(Stored dataset items)

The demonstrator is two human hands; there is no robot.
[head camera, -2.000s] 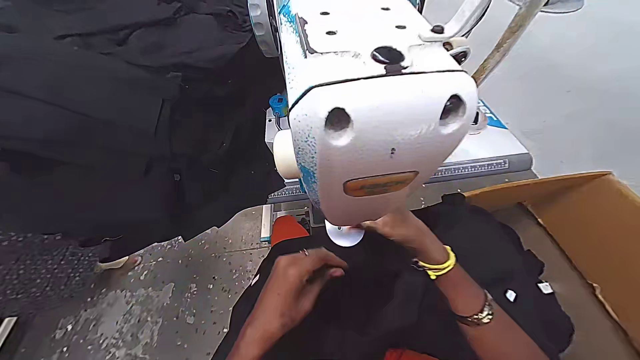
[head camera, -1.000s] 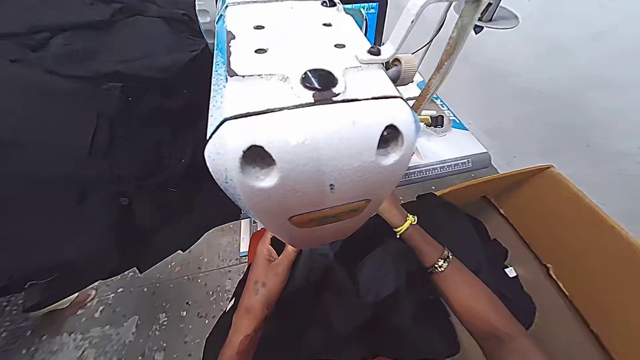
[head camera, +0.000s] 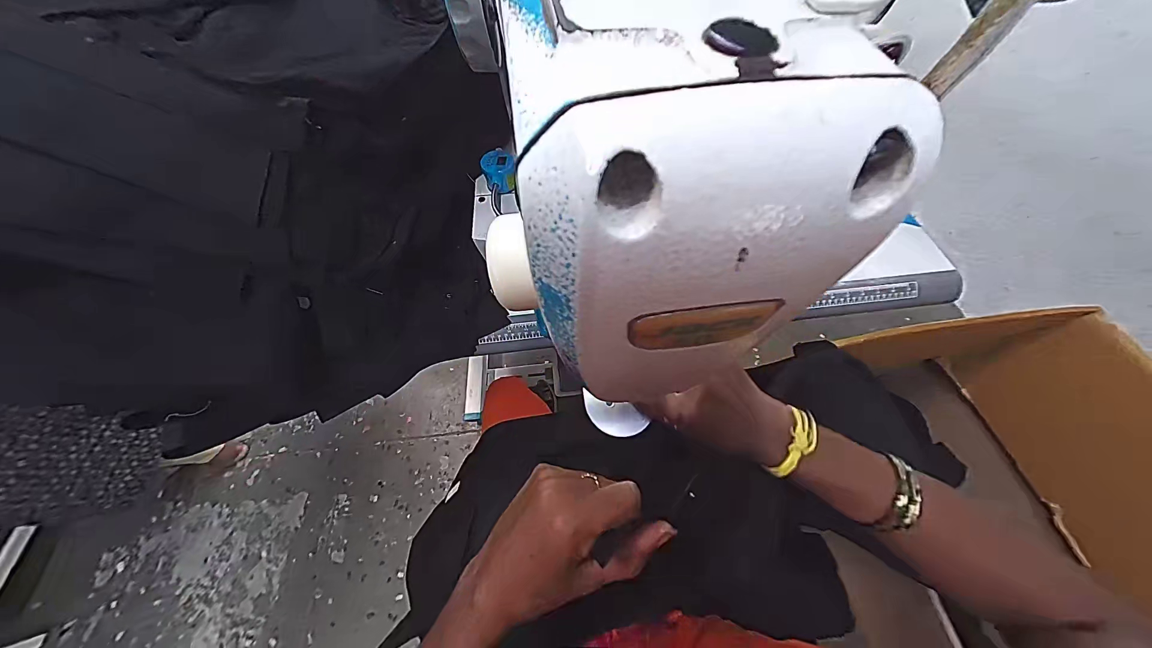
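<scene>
A white and blue sewing machine head (head camera: 720, 216) fills the upper middle. Below it, black fabric (head camera: 702, 549) lies draped over my lap. My left hand (head camera: 567, 531), with a ring, rests over the fabric, its fingers curled; whether cloth is pinched between thumb and fingers cannot be told. My right hand (head camera: 720, 409), with a yellow band and a bracelet at the wrist, reaches under the machine head beside a white round disc (head camera: 616, 414). Its fingertips are partly hidden by the machine, so its grip is unclear.
Large black garment pieces (head camera: 162, 207) hang at the left. A cardboard box (head camera: 1053, 405) stands at the right, with black cloth over its near part. Part of a person's foot (head camera: 229, 453) shows on the speckled floor (head camera: 243, 558). A ruler-marked edge (head camera: 868, 294) lies behind the machine.
My left hand, close beside the machine head one second ago, is now lower over the fabric. The white disc, hidden a second ago, shows again as the view has shifted.
</scene>
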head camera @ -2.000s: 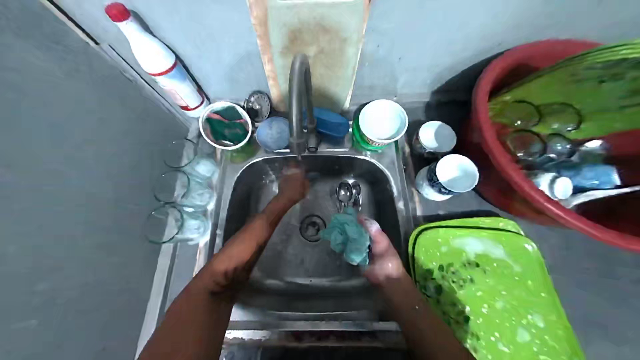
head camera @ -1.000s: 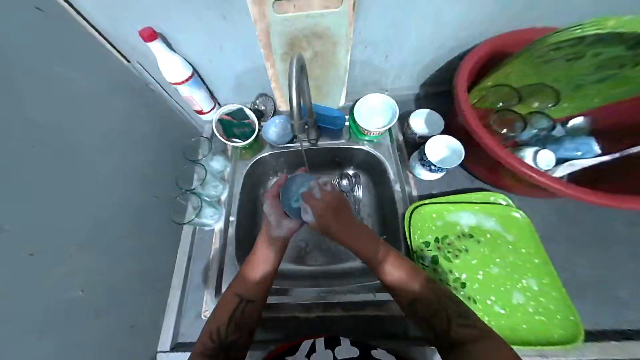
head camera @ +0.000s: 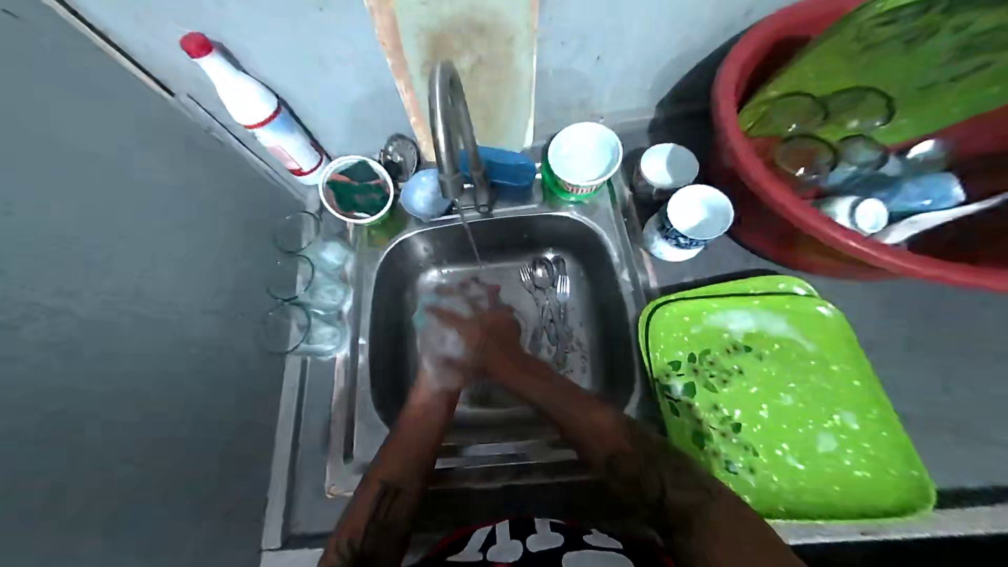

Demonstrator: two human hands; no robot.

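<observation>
Both my hands are together over the stainless steel sink (head camera: 606,354), blurred and covered in suds. My left hand (head camera: 442,346) is on the left, with a bit of blue-green cloth or sponge (head camera: 422,309) showing at its edge. Against it lies my right hand (head camera: 490,327); what is between them is hidden. A thin stream of water falls from the faucet (head camera: 450,118) just above them. Forks (head camera: 562,290) and a spoon (head camera: 542,274) lie on the sink floor, right of my hands.
Drinking glasses (head camera: 319,295) line the left ledge, below a white bottle (head camera: 252,106) with a red cap. Behind the sink stand a tub (head camera: 357,189) and a white bowl (head camera: 584,157). Cups (head camera: 689,223), a soapy green tray (head camera: 787,402) and a red basin (head camera: 736,134) of dishes are at right.
The dark bowl held between my hands one second ago no longer shows. My right hand has moved left and down, against my left hand. Two seconds ago my hands were apart, the cloth by my right hand.
</observation>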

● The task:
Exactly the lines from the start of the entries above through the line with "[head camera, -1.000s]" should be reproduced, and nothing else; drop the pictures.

● Output for this task:
The demonstrator is two human hands; there is no robot.
[head camera, -2.000s] 
[head camera, -1.000s] 

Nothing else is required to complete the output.